* **YOUR ASSIGNMENT**
Only lines below containing the string "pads" should be counted; please give that count by itself.

[Saved entries]
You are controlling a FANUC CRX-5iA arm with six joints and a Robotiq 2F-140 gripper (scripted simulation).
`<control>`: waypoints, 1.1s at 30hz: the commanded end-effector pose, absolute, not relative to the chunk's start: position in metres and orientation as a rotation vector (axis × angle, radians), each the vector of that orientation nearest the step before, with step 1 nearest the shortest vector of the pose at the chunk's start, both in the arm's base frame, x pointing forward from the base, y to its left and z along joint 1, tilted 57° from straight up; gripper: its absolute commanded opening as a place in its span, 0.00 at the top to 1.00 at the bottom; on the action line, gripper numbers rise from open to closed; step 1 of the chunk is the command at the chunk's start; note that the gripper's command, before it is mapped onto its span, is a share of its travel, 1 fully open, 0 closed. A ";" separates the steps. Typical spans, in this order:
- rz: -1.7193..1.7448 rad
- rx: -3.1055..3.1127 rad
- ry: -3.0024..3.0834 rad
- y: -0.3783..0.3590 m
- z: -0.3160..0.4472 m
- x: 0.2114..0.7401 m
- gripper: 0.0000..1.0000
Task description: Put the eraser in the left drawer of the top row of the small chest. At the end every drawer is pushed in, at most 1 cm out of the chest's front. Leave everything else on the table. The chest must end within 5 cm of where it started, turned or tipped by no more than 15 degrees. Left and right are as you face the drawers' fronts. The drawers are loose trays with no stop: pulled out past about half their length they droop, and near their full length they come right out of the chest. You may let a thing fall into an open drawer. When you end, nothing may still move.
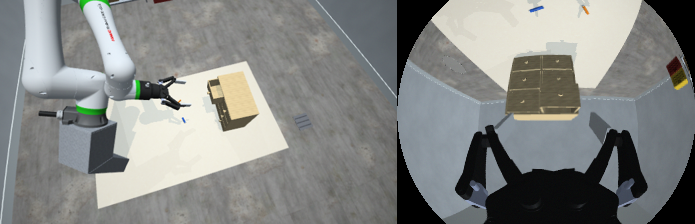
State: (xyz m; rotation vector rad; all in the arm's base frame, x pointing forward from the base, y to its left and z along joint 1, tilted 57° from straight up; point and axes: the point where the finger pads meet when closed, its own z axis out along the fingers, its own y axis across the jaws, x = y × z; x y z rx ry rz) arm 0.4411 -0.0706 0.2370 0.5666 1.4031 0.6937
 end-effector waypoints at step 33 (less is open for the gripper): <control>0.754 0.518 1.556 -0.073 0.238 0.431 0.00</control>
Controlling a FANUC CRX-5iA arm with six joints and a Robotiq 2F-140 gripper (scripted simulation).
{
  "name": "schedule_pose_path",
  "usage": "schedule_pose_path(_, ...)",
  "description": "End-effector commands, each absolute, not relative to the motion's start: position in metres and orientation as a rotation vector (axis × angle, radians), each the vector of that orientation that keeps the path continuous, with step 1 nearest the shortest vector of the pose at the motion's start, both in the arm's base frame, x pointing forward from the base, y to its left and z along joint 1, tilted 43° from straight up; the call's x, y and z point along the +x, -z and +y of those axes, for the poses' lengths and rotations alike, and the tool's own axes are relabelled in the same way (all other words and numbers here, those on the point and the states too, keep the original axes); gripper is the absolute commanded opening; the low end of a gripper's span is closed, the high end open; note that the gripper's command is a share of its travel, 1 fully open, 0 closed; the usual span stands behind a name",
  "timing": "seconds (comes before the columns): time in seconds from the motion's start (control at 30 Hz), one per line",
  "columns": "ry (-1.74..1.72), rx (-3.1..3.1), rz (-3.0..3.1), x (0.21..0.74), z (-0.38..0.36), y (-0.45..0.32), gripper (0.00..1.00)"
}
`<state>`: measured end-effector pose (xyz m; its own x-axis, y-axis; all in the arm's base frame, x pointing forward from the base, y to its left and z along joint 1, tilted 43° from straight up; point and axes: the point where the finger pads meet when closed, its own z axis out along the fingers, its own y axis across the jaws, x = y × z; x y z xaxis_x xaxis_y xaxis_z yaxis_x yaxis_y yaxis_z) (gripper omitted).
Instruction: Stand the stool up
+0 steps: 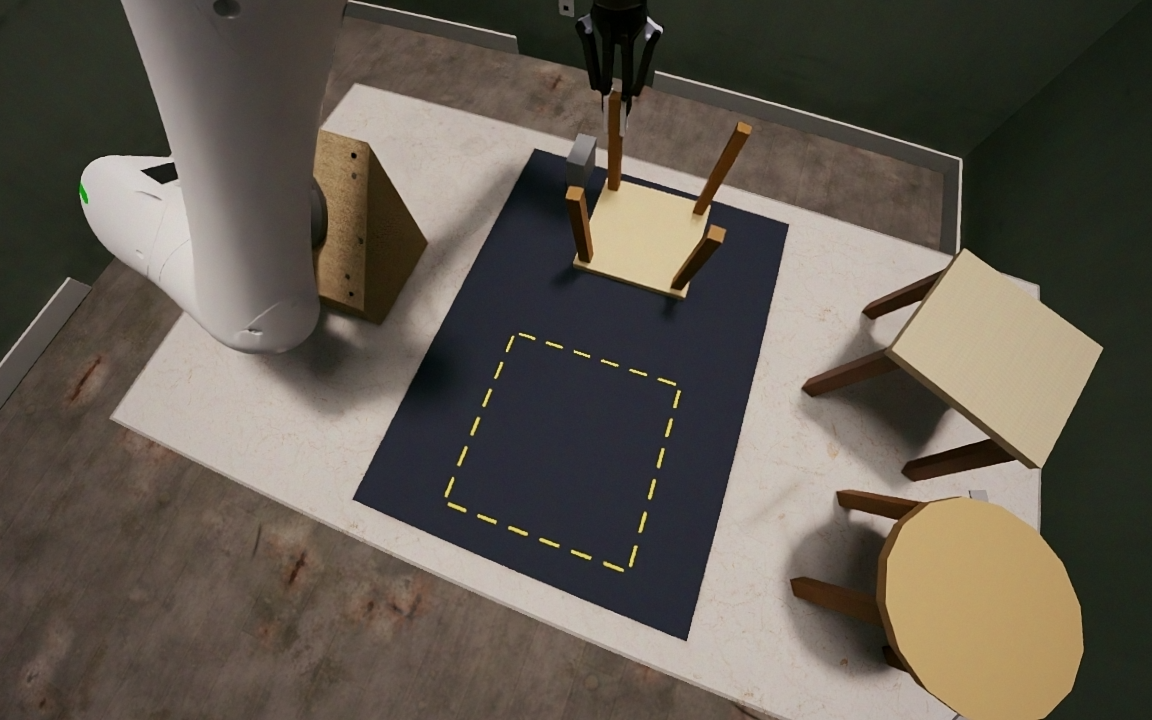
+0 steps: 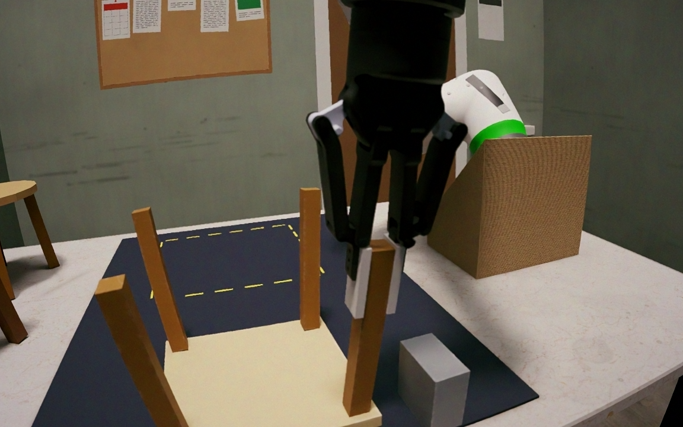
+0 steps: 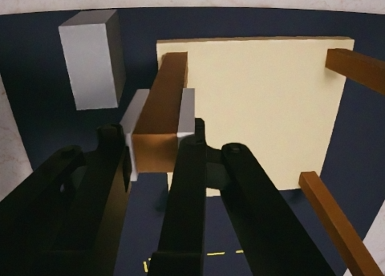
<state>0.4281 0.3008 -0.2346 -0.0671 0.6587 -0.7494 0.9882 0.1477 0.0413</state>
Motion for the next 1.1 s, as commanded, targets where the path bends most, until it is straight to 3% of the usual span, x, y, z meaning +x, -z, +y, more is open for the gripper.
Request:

* **ANSWER SECTION**
2